Monday, October 6, 2014

The Power of Forgiveness

A couple of months ago, the kids and I were at the park one afternoon when I saw a young boy do something I thought was disgusting and unsanitary for the other children in the park. The kid's mother was sitting on a park bench, chatting away with her friends, oblivious to what had just happened. My blood was boiling. I went straight over to the boy, told him what I thought and then went to his mother to tell her what her boy had done and how she needed to stop him from doing this again. My tone was harsh, accusing and extremely judgmental.

For weeks after the incident, every time I thought about this mother and her young boy, my blood would boil. Every time I saw either one of them, I was remionded again of how angry I felt that day at the park....

Come the Aseret Yemey Teshuva(10 days between Rosh Hashana and Yom Kippur, The day of Atonement) and my thoughts kept coming back to this mother and her son, but this time instead of rage and judgment, the feeling of shame set in. How could I have spoken so harshly to that mother when she was surrounded by all her friends? I should have pulled her aside at least. How could I have embarrassed her so badly? What a massive transgression I had committed! The Torah forbids embarrassing another person SO adamantly! According to Torah Law, when you embarrass someone, it's as though you have committed murder.
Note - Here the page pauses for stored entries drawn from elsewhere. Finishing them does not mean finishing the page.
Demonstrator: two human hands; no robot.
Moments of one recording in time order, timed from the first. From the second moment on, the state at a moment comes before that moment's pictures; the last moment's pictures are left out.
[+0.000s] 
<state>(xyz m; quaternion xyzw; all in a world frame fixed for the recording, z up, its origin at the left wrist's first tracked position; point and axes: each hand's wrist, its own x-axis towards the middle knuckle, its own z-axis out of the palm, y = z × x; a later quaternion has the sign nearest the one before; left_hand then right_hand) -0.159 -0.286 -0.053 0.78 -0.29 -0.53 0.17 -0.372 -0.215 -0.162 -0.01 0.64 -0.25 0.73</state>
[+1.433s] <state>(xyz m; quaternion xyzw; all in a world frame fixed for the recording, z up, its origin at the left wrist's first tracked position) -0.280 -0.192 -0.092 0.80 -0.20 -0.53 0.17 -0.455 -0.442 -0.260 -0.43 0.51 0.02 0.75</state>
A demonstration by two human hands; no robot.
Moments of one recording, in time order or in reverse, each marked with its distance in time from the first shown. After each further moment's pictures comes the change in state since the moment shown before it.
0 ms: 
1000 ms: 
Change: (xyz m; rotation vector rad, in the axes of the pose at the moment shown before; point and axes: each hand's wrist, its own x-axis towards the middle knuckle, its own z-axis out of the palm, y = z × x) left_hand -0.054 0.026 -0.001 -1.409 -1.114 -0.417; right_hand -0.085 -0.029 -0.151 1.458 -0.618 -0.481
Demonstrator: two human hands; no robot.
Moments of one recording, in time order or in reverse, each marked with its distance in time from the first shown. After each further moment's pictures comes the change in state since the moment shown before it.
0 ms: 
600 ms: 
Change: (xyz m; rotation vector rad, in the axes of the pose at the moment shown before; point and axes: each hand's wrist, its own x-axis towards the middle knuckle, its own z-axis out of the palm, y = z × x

Yesterday afternoon, the kids and I were having a stroll in our neighborhood when I saw that mother heading in the same direction as us. I told the kids" Guys, watch this! Ema has a huge mitzvah opportunity and I'm gonna take it!". The kids followed me as I ran to stop the woman. She's a Hebrew speaker who lives in our neighborhood. I told her that I was very sorry for calling her out in public a couple of months back. That it was very wrong of me to humiliate her that way. I told her that I still think that what her son did was wrong and that I still think that she should talk to him and tell him not to do that again, but that I am so very sorry about the way I dealt with the situation. The mother broke out into a huge smile and said" Wow! You're so brave! I don't think I would have had the courage to say sorry. Kol Hakavod to you(Way to go!)." She reached out and gave me a big hug, we introduced ourselves by name, wished each other "Shana Tova" (Happy New Year) and parted ways.

After parting ways, I asked my kids to replay what had happened, as I thought this was a fantastic teachable moment for them. My oldest said" Ema, you asked for forgiveness" and my daughter said" You did Teshuva" (repentance). That's right, my Angels. That's exactly it.

Thank you, Hashem, for giving me the opportunity to do the right thing and for allowing my children to witness their Ema taking responsibility for her wrongdoing, while feeling the tremendous power of forgiveness.